### ASSIGNED TASK
Having read the listing below, repeat it exactly.

### COLLECTED MATERIAL
▼

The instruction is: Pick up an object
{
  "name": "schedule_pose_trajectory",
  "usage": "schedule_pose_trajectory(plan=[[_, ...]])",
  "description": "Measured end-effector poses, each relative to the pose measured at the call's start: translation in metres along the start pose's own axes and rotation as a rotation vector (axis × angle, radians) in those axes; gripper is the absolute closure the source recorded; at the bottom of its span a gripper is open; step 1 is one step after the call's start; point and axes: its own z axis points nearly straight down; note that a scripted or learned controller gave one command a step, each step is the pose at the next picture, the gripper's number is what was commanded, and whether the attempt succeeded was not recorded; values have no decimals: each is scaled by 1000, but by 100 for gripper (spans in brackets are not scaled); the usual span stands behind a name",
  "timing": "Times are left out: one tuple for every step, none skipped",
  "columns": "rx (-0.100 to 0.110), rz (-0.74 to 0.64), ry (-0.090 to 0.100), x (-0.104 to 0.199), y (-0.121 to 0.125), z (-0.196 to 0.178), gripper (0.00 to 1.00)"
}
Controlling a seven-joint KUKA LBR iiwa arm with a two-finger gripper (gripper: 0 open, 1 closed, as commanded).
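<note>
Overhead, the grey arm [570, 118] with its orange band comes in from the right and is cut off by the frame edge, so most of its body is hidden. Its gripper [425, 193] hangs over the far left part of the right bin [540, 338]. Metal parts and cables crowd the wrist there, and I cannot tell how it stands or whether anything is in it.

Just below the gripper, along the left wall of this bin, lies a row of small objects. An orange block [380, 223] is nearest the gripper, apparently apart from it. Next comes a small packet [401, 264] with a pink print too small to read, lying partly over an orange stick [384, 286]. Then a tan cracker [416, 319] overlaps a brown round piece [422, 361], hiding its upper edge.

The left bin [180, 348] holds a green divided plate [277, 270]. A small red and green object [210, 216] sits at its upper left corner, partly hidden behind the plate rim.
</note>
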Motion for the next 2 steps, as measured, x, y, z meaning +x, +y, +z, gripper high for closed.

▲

### REPLY
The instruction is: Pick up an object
{
  "name": "schedule_pose_trajectory",
  "usage": "schedule_pose_trajectory(plan=[[_, ...]])",
  "description": "Measured end-effector poses, each relative to the pose measured at the call's start: translation in metres along the start pose's own axes and rotation as a rotation vector (axis × angle, radians) in those axes; gripper is the absolute closure the source recorded; at the bottom of its span a gripper is open; step 1 is one step after the call's start; point and axes: its own z axis points nearly straight down; note that a scripted or learned controller gave one command a step, each step is the pose at the next picture, the gripper's number is what was commanded, and whether the attempt succeeded was not recorded; values have no decimals: each is scaled by 1000, but by 100 for gripper (spans in brackets are not scaled); the usual span stands behind a name",
  "timing": "Times are left out: one tuple for every step, none skipped",
  "columns": "rx (-0.100 to 0.110), rz (-0.74 to 0.64), ry (-0.090 to 0.100), x (-0.104 to 0.199), y (-0.121 to 0.125), z (-0.196 to 0.178), gripper (0.00 to 1.00)"
}
Controlling a seven-joint KUKA LBR iiwa arm with a two-finger gripper (gripper: 0 open, 1 closed, as commanded).
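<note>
Overhead, the grey arm [570, 118] with its orange band comes in from the right and is cut off by the frame edge, so most of its body is hidden. Its gripper [425, 193] hangs over the far left part of the right bin [540, 338]. Metal parts and cables crowd the wrist there, and I cannot tell how it stands or whether anything is in it.

Just below the gripper, along the left wall of this bin, lies a row of small objects. An orange block [380, 223] is nearest the gripper, apparently apart from it. Next comes a small packet [401, 264] with a pink print too small to read, lying partly over an orange stick [384, 286]. Then a tan cracker [416, 319] overlaps a brown round piece [422, 361], hiding its upper edge.

The left bin [180, 348] holds a green divided plate [277, 270]. A small red and green object [210, 216] sits at its upper left corner, partly hidden behind the plate rim.
</note>
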Motion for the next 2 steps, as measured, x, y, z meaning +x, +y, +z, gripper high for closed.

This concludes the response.